SCORPIO (Oct. 23-Nov. 21): Historical records suggest that ancient Greek philosopher Democritus went blind late in his life. There are different stories about why. According to one account, he intentionally did it to himself by gazing too long into the sun. That was his perverse way of solving a vexing problem: It freed him from the torment of having to look upon gorgeous women who were no longer interested in or available to him because of his advanced age. I hope you won’t do anything like that, Scorpio. In fact, I suggest you take the opposite approach: Keep your attention focused on things that stir your deep attraction, even if you think you can’t have them for your own. Valuable lessons and unexpected rewards will emerge from such efforts.
SAGITTARIUS (Nov. 22-Dec. 21): Search your memory, Sagittarius, and recall a time when you pushed yourself to your limits as you labored over a task you cared about very much. At that time, you worked with extreme focus and intensity. You loved throwing yourself into this test of willpower, which stretched your resourcefulness and compelled you to grow new capacities. What was that epic breakthrough in your past? Once you know, move on to your next exercise: Imagine a new assignment that fits this description, and make plans to bring it into your life in the near future.
CAPRICORN (Dec. 22-Jan. 19): Nairobi is Kenya’s capital and home of over three million urbanites. A few minutes’ drive from the city center, there’s a 45-square-mile national park teeming with wildlife. Against a backdrop of skyscrapers, rhinos and giraffes graze. Lions and cheetahs pounce. Wildebeests roam and hyenas skulk. I suggest you borrow the spirit of that arrangement and invoke it in your own life. In other words, be highly civilized and smartly sophisticated part of the time; be wild and free the rest of the time. And be ready to go back and forth between the two modes with grace and ease.

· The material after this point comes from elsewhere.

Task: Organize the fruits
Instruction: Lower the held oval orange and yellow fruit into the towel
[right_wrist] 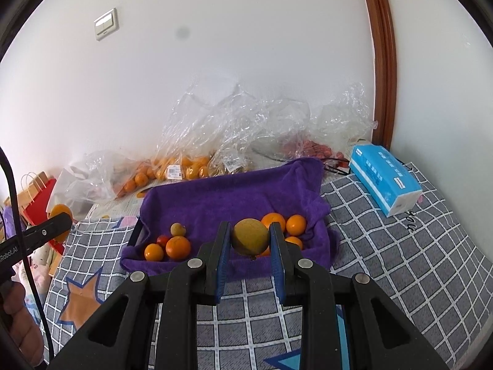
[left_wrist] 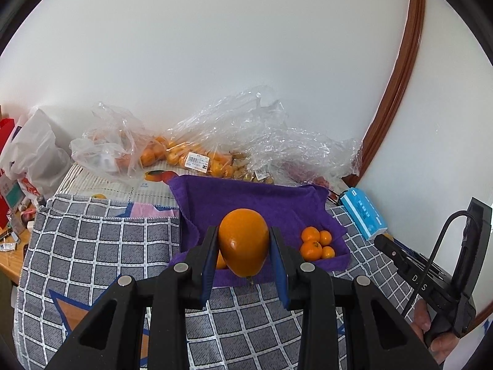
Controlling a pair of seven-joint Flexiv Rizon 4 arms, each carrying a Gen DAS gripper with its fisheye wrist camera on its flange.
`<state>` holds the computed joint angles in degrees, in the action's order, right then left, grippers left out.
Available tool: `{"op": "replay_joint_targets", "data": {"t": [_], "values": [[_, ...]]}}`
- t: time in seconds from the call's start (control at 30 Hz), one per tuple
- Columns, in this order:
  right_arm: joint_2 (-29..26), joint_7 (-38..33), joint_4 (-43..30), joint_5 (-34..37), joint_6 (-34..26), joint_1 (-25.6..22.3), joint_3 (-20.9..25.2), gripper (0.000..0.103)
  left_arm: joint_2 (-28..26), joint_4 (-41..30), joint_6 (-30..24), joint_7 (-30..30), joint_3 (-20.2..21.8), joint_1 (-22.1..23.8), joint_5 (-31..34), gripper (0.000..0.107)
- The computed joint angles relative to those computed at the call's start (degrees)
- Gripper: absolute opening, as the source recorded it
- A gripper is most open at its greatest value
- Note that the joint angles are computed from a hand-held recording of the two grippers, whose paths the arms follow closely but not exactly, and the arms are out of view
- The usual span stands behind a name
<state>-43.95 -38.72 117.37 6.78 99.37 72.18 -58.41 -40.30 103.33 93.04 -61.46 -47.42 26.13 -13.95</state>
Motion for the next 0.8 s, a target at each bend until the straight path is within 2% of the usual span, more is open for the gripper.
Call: {"op": "replay_joint_targets", "data": {"t": [0.33, 0.67, 0.8], "values": [[-0.65, 0.49, -3.7, -1.69, -0.67, -4.56, 1.45, 0.025, -2.24, -7.46, -4.35, 3.42, 4.34, -5.31, -4.43, 0.031], [-0.93, 0.64, -8.05, -4.74, -1.63, -11.06, 4.57, 0.025, -4.02, -15.37, -7.63, 5.95, 12.65, -11.96, -11.4, 0.031], [-1.72, 0.66, -10.07, -5.62, -1.51, -13.91, 6.31, 0.025, -5.06, -18.87, -10.32, 5.68, 17.23, -15.06, -14.1, 0.031]]}}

AQUARIUS (Jan. 20-Feb. 18): In the wild, a tiger’s diet consists entirely of meat. The big cat loves to feast on deer and wild boar, and eats a variety of other animals, too. The hunt is always solitary, never done in collaborative groups. That’s why the creature’s success rate is so low. A tiger snags the prey it’s seeking only about five percent of the time. It sometimes has to wait two weeks between meals. When it gets what it’s after, it can devour 75 pounds of food in one sitting. According to my astrological analysis, Aquarius, you’re like a tiger these days. You haven’t had a lot of lucky strikes lately, but I suspect you will soon hit the jackpot.
PISCES (Feb. 19-March 20): The French word flâneur is a meme that refers to a person who strolls around the city at a leisurely pace, exploring whatever captivates her imagination. To the casual observer, the flâneur may seem to be a lazy time-waster with nothing important to do. But she is in fact motivated by one of the noblest emotions -- pure curiosity -- and is engaged in a quest to attract novel experiences, arouse fresh insights, and seek new meaning. Sound fun? Well, congratulations, Pisces, because you have been selected as the Flaming Flâneur of the Zodiac for the next two weeks. Get out there and meander!

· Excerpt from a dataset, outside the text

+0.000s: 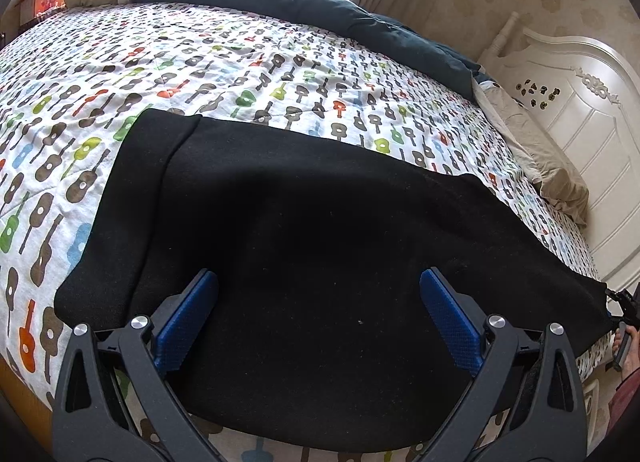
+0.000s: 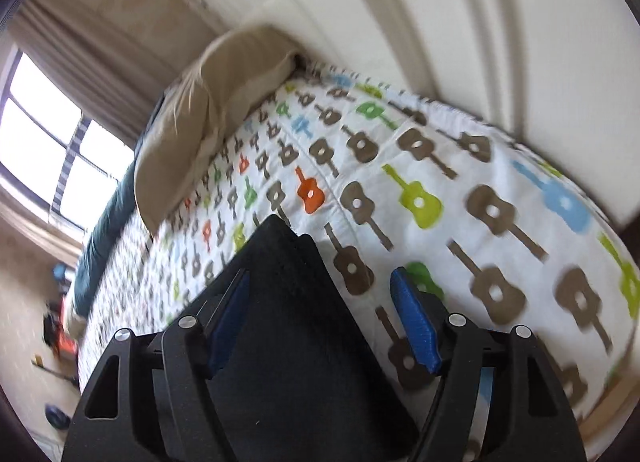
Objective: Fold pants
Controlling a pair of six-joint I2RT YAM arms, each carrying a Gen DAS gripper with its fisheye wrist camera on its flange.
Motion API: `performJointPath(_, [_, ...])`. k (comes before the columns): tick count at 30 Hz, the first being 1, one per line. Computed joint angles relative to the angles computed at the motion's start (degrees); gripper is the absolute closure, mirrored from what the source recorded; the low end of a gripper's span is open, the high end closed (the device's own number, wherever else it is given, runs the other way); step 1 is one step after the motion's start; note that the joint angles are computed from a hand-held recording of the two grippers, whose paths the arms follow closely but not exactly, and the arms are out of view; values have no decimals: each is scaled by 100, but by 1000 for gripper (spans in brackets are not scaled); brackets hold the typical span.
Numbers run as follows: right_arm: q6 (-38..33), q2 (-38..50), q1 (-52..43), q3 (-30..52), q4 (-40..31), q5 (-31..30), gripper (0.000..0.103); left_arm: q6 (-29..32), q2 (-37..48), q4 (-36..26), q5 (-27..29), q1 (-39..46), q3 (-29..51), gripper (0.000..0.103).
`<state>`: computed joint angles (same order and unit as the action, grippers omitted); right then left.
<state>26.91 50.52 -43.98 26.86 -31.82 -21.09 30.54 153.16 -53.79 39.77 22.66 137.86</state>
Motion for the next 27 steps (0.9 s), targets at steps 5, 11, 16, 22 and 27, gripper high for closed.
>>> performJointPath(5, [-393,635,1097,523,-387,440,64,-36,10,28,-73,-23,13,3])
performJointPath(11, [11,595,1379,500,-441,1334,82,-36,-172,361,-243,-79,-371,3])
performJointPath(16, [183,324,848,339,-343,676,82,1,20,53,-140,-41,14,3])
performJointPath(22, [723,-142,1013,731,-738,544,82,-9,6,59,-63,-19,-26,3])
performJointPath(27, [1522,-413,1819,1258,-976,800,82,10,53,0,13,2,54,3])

ARIES (March 21-April 19): Are you afraid that you lack a crucial skill or aptitude? Do you have a goal that you’re worried might be impossible to achieve because of this inadequacy? If so, now is a good time to make plans to fill in the gap. If you formulate such an intention, you will attract a benevolent push from the cosmos. Why spend another minute fretting about the consequences of your ignorance when you have more power than usual to correct that ignorance?